The tobacco régime is defended almost entirely on fiscal grounds, and as a monopoly, an extreme measure, has proved its value as an instrument of taxation. Other reasons, of a moral character, are urged to induce the state to monopolize the manufacture and sale of distilled spirits. Both France and Germany have considered this question, and, in spite of confident predictions of a large profit, have decided not to undertake it. Russia, on the other hand, has taken it up quite as much on social as on revenue grounds, and is gradually securing a monopoly of the trade in spirits. The initial cost of the undertaking is large, and, as the system has not yet been perfected, it is too early to give a judgment on its availability as a financial instrument.

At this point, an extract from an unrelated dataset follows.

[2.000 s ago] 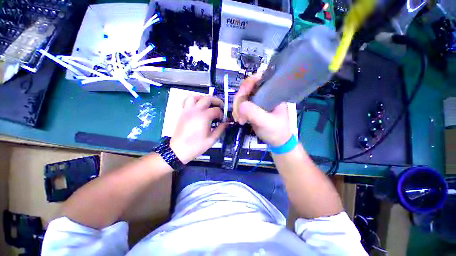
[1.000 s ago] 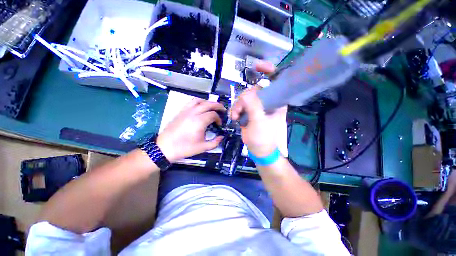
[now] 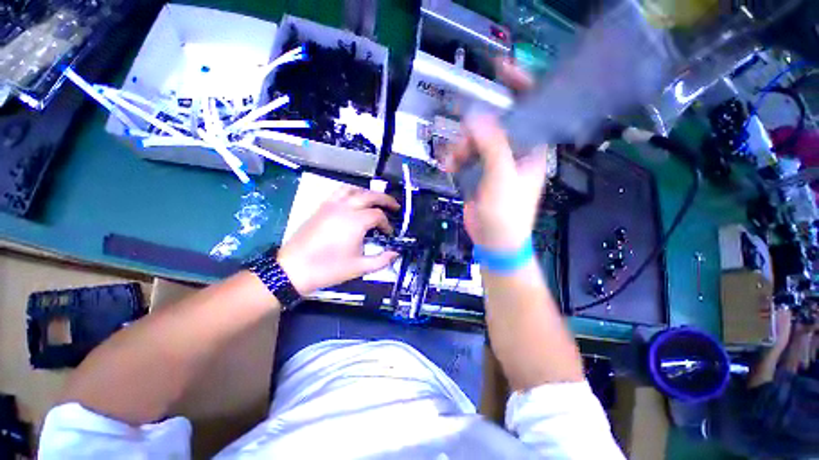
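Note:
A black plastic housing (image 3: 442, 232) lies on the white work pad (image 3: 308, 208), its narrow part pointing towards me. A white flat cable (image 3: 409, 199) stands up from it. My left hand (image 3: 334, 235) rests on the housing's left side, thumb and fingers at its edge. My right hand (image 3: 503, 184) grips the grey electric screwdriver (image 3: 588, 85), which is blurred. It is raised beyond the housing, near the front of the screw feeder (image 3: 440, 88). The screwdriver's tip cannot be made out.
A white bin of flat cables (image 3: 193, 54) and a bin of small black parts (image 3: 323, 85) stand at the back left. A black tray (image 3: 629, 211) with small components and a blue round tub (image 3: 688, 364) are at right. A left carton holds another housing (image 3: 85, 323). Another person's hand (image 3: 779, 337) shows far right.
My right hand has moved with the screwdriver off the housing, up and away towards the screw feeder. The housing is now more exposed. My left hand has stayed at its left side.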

The transit dues, once commonly used by different countries, have been generally abandoned, and in China must they be sought for in their original forms of vexatious and unprofitable force. They arose from a desire to derive some benefit from a commerce permitted grudgingly, and rarely attaining any high results. The same end was sought by duties on exports, much employed when the country was supposed to be drained of its wealth by what was sent out of it. The conditions necessary for a successful duty on exports are not often found, and only in a few countries are they now existent. In Italy, South America, and Asia, exports of certain natural products are taxed, and, as in the case of Brazil, yield a notable revenue. In view of the rapid advancement of production in new countries and of inventions in the old, whereby many natural monopolies have been destroyed and competition made more general, such duties prove to be more obstructive to trade than productive of revenue, and are rapidly being abandoned. In spite of a formal prohibition of export duties in the Constitution of the United States, they are sometimes suggested in all seriousness.

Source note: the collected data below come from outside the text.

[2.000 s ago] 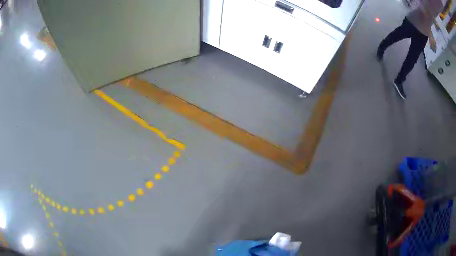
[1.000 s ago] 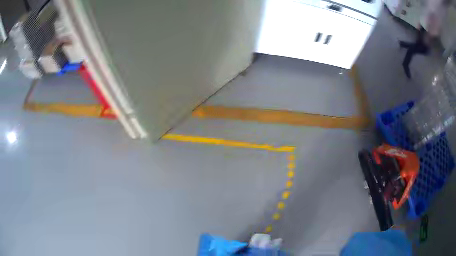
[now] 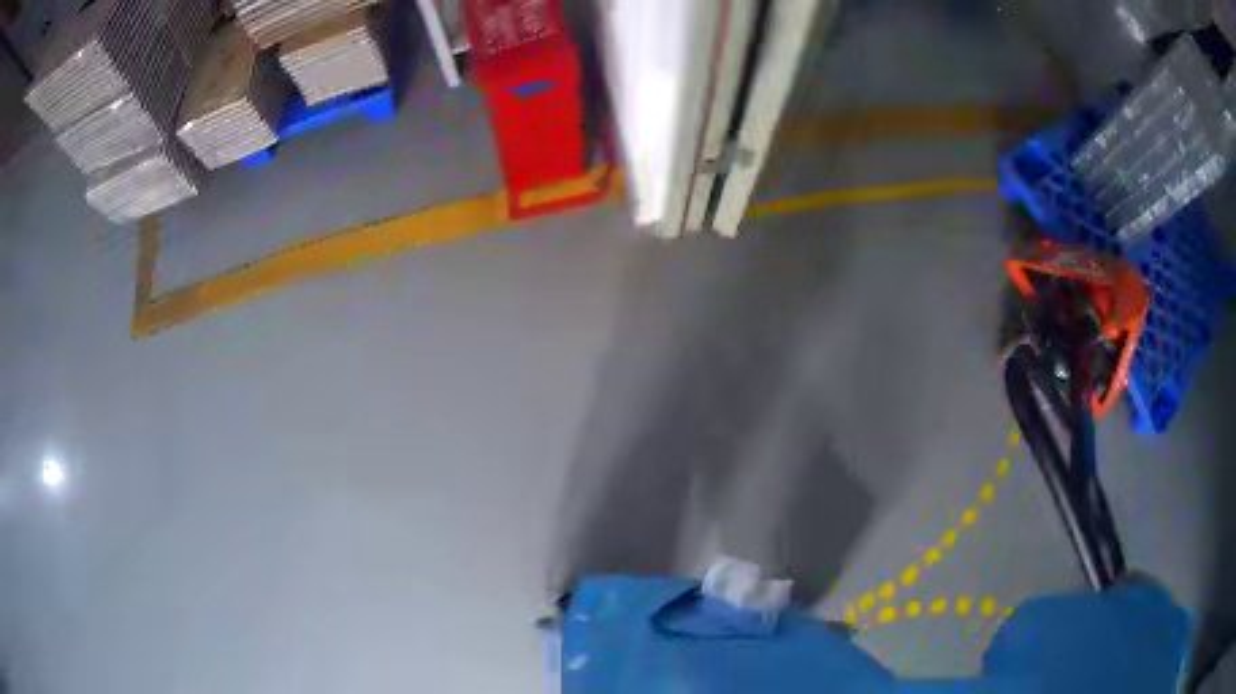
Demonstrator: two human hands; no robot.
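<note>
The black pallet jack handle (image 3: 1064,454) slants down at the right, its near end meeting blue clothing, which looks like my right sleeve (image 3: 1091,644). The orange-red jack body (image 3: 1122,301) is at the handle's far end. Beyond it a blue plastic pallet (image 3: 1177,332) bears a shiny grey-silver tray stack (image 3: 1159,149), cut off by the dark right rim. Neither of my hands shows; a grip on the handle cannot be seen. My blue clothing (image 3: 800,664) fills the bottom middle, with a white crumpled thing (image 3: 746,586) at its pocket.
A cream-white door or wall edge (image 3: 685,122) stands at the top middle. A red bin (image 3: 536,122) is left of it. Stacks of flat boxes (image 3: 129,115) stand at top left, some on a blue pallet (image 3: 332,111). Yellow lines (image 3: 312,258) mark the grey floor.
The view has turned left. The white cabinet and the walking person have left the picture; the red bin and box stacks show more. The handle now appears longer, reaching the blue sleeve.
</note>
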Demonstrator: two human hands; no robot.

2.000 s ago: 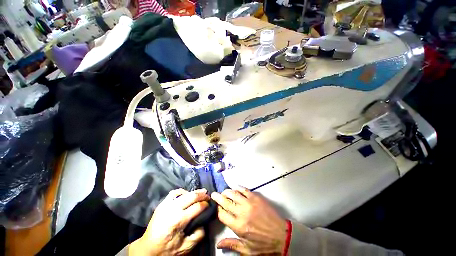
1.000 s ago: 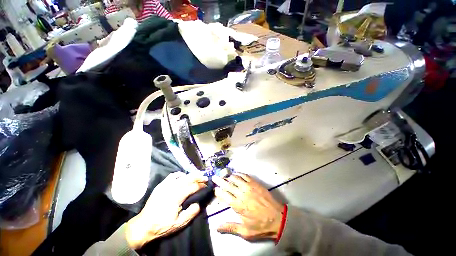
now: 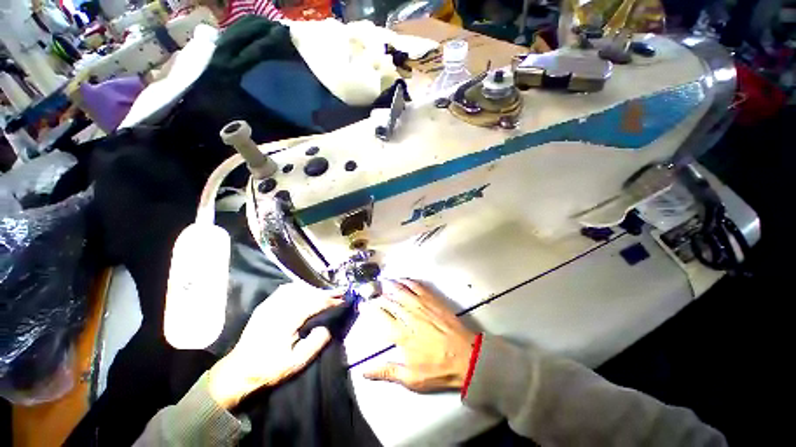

In thus clearing the path of what may be called dead or dying methods of recent tax systems, the advantages enjoyed by the United States in their freedom from such survivals become more evident. The practice of farming taxes never gained a foothold in any part of the country. Lotteries have been occasional, and with two exceptions have been conducted on a limited scale – that of Louisiana is well known; an earlier instance is less known. During the Revolution one of the means resorted to by the Continental Congress for income was a lottery, but the attempt proved disastrous to all concerned, and was finally abandoned even more thoroughly than was the continental currency. State monopolies of production and sale of any commodity have never met with favor, and stand condemned in the desire for individual initiative. As sources of revenue, the public lands, state control of the post office, and of such municipal undertakings as the water and, in a very few cases, the gas supply, has been employed, and in place of profit the mere cost of management is sought. More than any country of continental Europe, the United States has depended upon taxes, pure and simple, unsupported or modified by state domains, state mines, state manufactures, or state monopolies. Even Great Britain in her local taxation is bound and hampered by precedent, and pursues a system that is notoriously confused, costly, and vexatious. Long usage and the erection of independent and conflicting authorities on principles other than fiscal have imposed upon the local agents the duty of assessing and collecting county and borough taxes which are as indefensible in theory as they are difficult in practice.